Search code examples
pythontensorflowmachine-learningtensorflow-probability

Saving and restoring functions in TensorFlow


I am working on a VAE project in TensorFlow where the encoder/decoder networks are build in functions. The idea is to be able to save, then load the trained model and do sampling, using the encoder function.

After restoring the model, I am having trouble getting the decoder function to run and give me back the restored, trained variables, getting an "Uninitialized value" error. I assume it is because the function is either creating a new new one, overwriting the existing, or otherwise. But I cannot figure out how to solve this. Here is some code:

class VAE(object):    
    def __init__(self, restore=True):
        self.session = tf.Session()
        if restore:
            self.restore_model()
            self.build_decoder = tf.make_template('decoder', self._build_decoder)

@staticmethod
def _build_decoder(z, output_size=768, hidden_size=200,
                  hidden_activation=tf.nn.elu, output_activation=tf.nn.sigmoid):
    x = tf.layers.dense(z, hidden_size, activation=hidden_activation)
    x = tf.layers.dense(x, hidden_size, activation=hidden_activation)
    logits = tf.layers.dense(x, output_size, activation=output_activation)
    return distributions.Independent(distributions.Bernoulli(logits), 2)

def sample_decoder(self, n_samples):
    prior = self.build_prior(self.latent_dim)
    samples = self.build_decoder(prior.sample(n_samples), self.input_size).mean()
    return self.session.run([samples])

def restore_model(self):
    print("Restoring")
    self.saver = tf.train.import_meta_graph(os.path.join(self.save_dir, "turbolearn.meta"))
    self.saver.restore(self.sess, tf.train.latest_checkpoint(self.save_dir))
    self._restored = True

want to run samples = vae.sample_decoder(5)

In my training routine, I run:

        if self.checkpoint:
            self.saver.save(self.session, os.path.join(self.save_dir, "myvae"), write_meta_graph=True)

UPDATE

Based on the suggested answer below, I changed the restore method

self.saver = tf.train.Saver()
self.saver.restore(self.session, tf.train.latest_checkpoint(self.save_dir))

But now get a value error when it creates the Saver() object:

ValueError: No variables to save

Solution

  • The tf.train.import_meta_graph restores the graph, meaning rebuilds the network architecture that was stored to the file. The call to tf.train.Saver.restore on the other hand only restores the variable values from the file to the current graph in the session (this naturally fails if the some values of in the file belong to variables that do not exist in the currently active graph).

    So if you already build the network layers in the code, you don't need to call tf.train.import_meta_graph. Otherwise this might be causing you problems.

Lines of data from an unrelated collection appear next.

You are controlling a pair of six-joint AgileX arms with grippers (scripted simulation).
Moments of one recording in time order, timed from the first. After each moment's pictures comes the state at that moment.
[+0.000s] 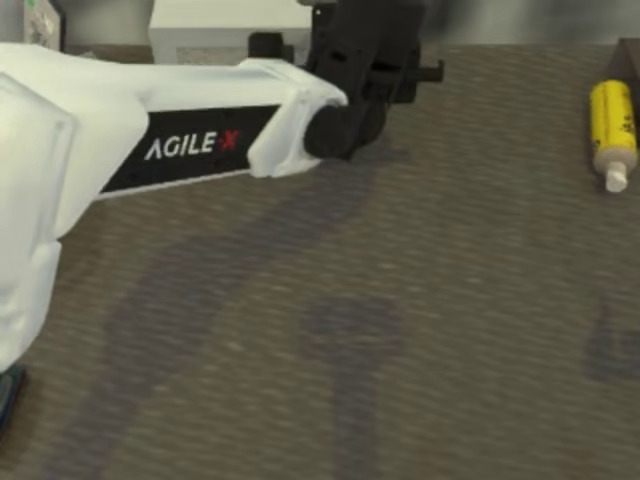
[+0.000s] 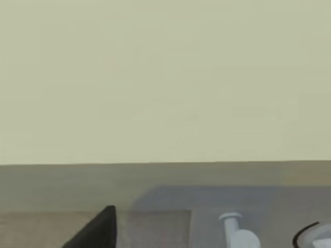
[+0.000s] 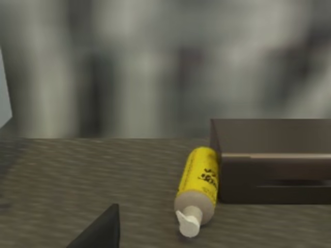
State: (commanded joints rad) left arm -0.63 2.19 1.60 0.07 -0.57 -0.30; right arm 0.00 0.00 0.00 0.00 0.00 0.00
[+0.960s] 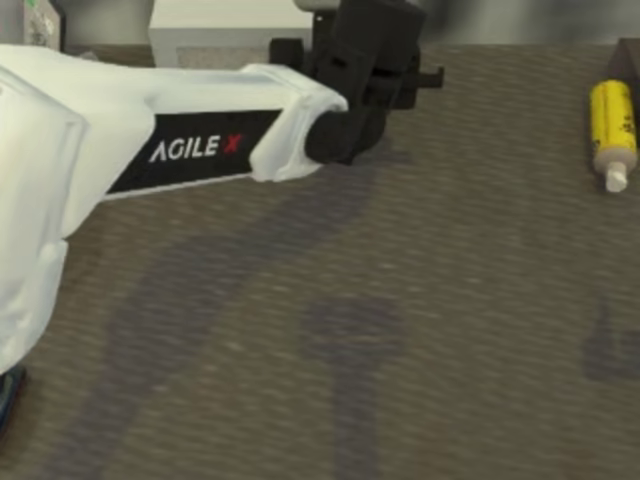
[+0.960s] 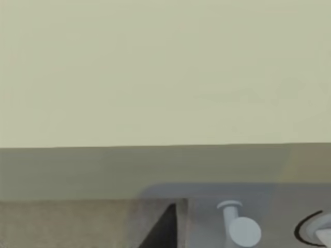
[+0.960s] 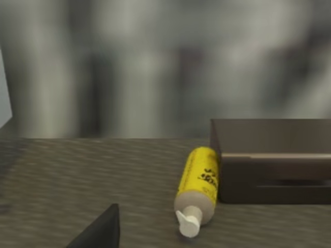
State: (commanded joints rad) left arm -0.63 2.20 1.60 0.07 -0.56 -0.30; right arm 0.00 0.00 0.00 0.00 0.00 0.00
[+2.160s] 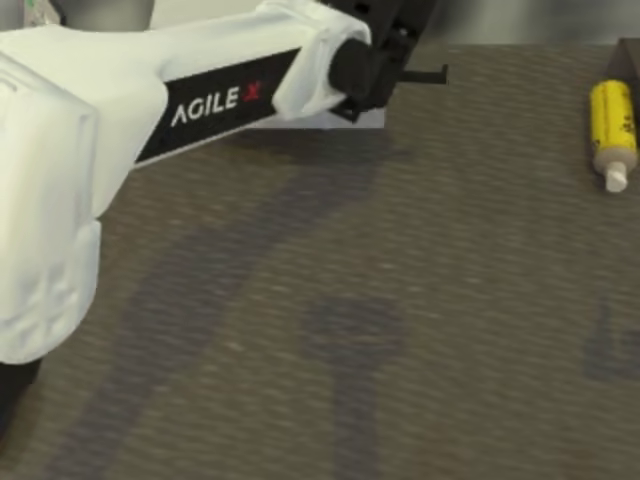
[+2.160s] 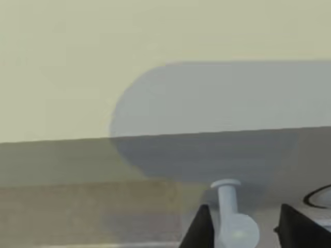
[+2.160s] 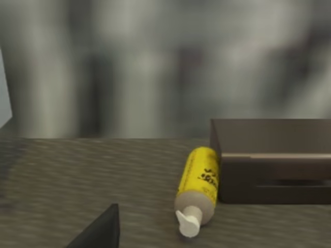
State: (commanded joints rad) left arm -0.66 2.30 1.90 -0.39 -0.46 -0.40; right arm 0.00 0.00 0.00 0.00 0.00 0.00
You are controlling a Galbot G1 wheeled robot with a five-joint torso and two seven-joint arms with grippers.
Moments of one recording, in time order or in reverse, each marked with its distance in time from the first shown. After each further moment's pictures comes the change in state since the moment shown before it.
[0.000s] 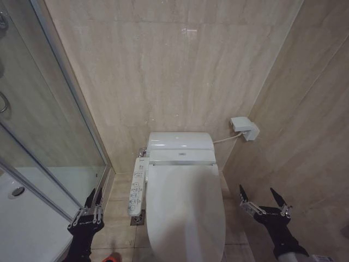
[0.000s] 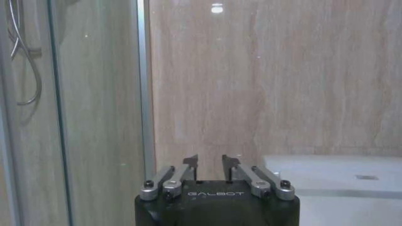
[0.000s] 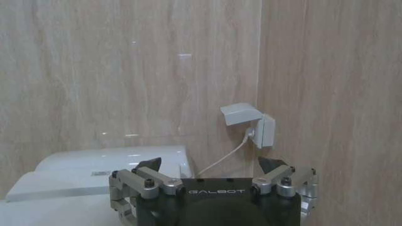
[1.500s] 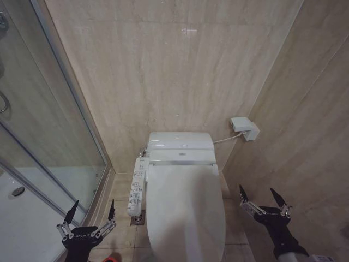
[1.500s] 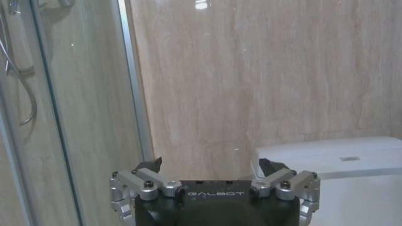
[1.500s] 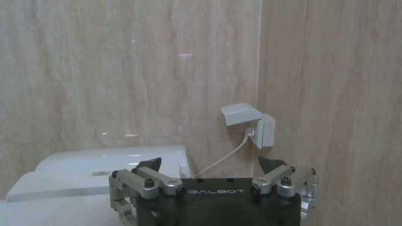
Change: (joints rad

    Not sure how the rest of your code looks like but here are some suggestions. First build the graph, then create the session, and finally restore if applicable. Your init might look like this then

    def __init__(self, restore=True):
        self.build_decoder = tf.make_template('decoder', self._build_decoder)
        self.session = tf.Session()
        if restore:
            self.restore_model()
    

    However if you are only restoring the encoder, and building the decoder anew, you might build the decoder last. But then don't forget to initialize its variables before usage.